沈知行眉头一拧就要撂脸,温慎不动声色地把他挡在身后,对着那人一拱手,“我谢您抬举剑沽,这两种酒,一个品的是柔,一个喝的是烈,您不喜欢也是自然,钱您不必付,日后想喝烈口的了,再来捧场。”
他这是兑现了不好喝不必付钱的前言,本原还犹豫的看客一听,立刻全围上去试。沈知行扯着脖子喊,让大家一个一个来,也没见有谁听他的。
温慎默默地退出人群,拐进铺子里面去。白堕正给最开始几个上台的人去数大洋,一边给钱一边夸:“您几位辛苦,辛苦了。”
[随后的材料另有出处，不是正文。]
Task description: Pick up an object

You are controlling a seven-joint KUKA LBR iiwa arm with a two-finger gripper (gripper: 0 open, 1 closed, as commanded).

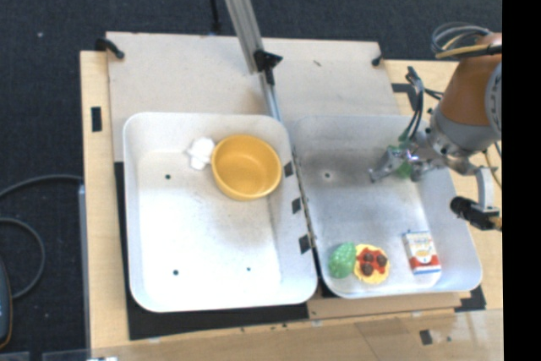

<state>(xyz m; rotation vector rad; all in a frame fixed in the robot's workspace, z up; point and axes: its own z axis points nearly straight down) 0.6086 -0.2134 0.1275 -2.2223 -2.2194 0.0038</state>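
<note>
Far left of the hand, a round yellow plastic bowl point(246, 166) touches a small white lump point(201, 152). The hand point(396, 165) hangs over the right bin point(355, 139), grip unclear. Below it lie green point(341, 259) and red-yellow point(372, 263) toy foods and a small carton point(422, 254), its print unreadable.

Two white bins side by side on the bench. Left bin point(169, 266): yellow bowl point(246, 167) near its back edge, upright, w/ a small white lump point(201, 152) touching its left side. Right bin point(355, 199): gripper point(397, 164) low over the back half, arm point(467, 110) coming in from the right. Along the front edge: green item point(341, 259) just beside a red-and-yellow item point(371, 263), small carton point(422, 254) further right.
</note>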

其中一个就乐:“嗐,哪儿的话,再说您家酒是真的好,哥几个都没费什么口舌。”
另外几个人也附和了几声,之后便悄悄溜了出去。
白堕抻了个懒腰,嘱咐温慎,“你跟这盯着吧,我还得去给那几位说相声的结钱去呢。”
他说完要走,温慎却一抬手叫住他,“我同你一道去,正好把上次说的事一道办了。”
“能成吗?”白堕多少有些怀疑,“那些酒家都不愿意卖咱的酒。”
温慎笑而不语,只管带着他走。
门外试酒的人依旧围了
第一百四十九章 都已经倒了(5/9)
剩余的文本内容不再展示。